** Required work **
Look through the entries below and count every line in which "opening" appears; reply with the number only.

** Exercise materials **
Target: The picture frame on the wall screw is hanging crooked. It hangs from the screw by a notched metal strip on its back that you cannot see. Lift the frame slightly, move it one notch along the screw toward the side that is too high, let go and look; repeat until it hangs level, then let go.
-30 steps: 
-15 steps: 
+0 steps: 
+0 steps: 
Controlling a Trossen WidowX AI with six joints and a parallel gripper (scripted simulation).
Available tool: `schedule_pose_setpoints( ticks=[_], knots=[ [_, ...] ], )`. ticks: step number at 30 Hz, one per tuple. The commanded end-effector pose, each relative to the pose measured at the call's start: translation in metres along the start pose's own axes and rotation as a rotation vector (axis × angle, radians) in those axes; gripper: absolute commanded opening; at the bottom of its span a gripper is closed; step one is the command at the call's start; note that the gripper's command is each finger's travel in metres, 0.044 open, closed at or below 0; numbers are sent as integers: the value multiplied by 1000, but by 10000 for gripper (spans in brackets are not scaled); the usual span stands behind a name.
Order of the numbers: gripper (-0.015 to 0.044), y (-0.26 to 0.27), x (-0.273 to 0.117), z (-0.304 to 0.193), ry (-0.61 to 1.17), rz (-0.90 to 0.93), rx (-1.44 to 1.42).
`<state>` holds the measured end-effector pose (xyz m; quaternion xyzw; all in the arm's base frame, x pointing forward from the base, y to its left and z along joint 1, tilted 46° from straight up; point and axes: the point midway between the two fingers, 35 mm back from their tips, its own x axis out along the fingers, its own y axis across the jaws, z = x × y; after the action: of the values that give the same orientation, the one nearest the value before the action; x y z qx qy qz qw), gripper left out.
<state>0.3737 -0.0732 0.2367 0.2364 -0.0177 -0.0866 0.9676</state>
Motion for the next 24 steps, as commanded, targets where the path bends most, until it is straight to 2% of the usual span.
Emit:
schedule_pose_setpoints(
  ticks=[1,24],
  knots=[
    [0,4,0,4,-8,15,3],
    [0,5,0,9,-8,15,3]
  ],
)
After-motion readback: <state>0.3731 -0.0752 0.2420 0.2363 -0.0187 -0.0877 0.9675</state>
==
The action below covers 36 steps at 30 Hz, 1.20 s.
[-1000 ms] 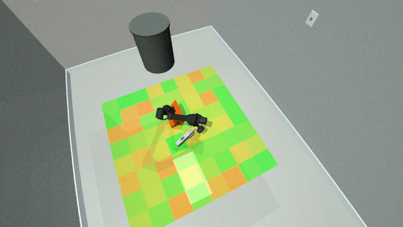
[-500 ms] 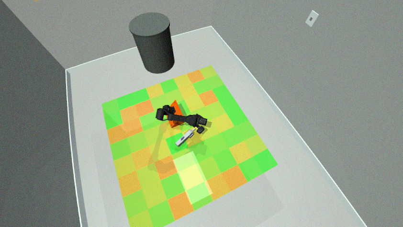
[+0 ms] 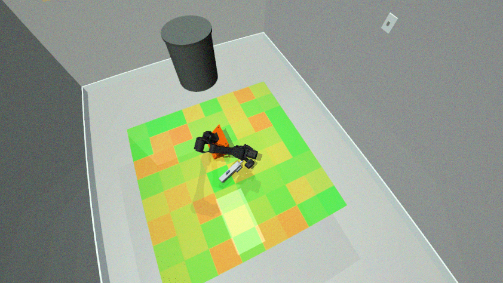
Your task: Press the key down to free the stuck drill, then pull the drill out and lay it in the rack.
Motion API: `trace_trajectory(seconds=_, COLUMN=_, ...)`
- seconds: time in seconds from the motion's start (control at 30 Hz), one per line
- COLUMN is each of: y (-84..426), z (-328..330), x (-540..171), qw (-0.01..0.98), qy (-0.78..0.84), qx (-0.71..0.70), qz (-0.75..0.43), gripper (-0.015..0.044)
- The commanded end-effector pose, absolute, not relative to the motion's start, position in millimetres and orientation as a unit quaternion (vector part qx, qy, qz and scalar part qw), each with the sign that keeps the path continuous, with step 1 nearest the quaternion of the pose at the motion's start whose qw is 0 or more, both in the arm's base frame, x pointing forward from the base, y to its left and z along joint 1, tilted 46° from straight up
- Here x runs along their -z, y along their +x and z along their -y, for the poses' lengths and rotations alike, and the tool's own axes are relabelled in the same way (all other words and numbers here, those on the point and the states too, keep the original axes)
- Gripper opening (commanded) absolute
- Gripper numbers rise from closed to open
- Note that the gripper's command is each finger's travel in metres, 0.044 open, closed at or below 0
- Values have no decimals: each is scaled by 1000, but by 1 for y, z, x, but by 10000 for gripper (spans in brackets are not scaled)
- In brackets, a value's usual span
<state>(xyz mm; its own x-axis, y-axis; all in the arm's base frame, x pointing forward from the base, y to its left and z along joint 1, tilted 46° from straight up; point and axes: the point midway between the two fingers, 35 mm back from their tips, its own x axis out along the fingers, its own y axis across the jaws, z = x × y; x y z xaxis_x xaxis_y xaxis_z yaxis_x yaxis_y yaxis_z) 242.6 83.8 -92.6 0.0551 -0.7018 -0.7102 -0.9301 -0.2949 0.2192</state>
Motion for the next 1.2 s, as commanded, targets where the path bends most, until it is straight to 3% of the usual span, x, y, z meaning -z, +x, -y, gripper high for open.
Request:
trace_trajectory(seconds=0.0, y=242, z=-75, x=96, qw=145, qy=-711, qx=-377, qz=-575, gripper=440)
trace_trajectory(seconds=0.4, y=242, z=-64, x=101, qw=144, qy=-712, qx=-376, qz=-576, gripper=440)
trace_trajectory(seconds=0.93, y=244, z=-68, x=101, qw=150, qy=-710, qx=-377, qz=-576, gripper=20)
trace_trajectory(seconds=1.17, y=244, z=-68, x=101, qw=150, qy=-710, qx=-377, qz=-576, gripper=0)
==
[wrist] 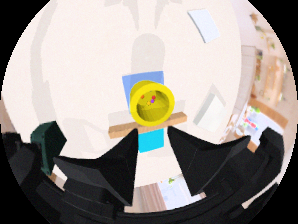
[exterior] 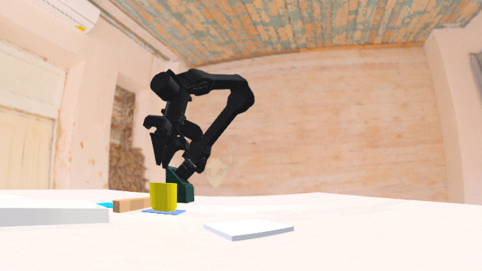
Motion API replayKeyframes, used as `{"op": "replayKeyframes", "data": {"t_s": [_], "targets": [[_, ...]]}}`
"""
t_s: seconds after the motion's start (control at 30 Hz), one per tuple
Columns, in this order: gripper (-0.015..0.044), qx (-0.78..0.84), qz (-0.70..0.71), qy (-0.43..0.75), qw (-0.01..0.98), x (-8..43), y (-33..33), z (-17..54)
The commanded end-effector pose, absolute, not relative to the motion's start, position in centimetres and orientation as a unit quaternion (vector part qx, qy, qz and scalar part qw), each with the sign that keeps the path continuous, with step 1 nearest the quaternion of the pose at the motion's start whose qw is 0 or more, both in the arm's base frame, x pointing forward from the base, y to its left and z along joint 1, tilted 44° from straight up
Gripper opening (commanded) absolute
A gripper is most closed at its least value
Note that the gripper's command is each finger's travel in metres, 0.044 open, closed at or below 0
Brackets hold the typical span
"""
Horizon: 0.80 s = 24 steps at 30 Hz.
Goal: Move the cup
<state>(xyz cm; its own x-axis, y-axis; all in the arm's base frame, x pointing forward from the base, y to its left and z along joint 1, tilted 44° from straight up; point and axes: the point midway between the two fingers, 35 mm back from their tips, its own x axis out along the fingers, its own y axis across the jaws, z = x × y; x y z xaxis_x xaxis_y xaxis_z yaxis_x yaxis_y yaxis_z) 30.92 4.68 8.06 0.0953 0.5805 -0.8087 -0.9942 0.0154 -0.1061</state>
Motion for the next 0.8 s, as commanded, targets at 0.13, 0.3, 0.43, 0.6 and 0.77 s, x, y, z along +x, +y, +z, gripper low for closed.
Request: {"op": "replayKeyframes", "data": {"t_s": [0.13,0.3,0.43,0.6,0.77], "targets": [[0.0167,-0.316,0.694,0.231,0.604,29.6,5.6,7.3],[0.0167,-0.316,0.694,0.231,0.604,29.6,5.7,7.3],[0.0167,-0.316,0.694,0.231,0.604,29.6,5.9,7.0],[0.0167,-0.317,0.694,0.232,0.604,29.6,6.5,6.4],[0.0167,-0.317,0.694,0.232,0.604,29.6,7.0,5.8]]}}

** Solution for this problem **
3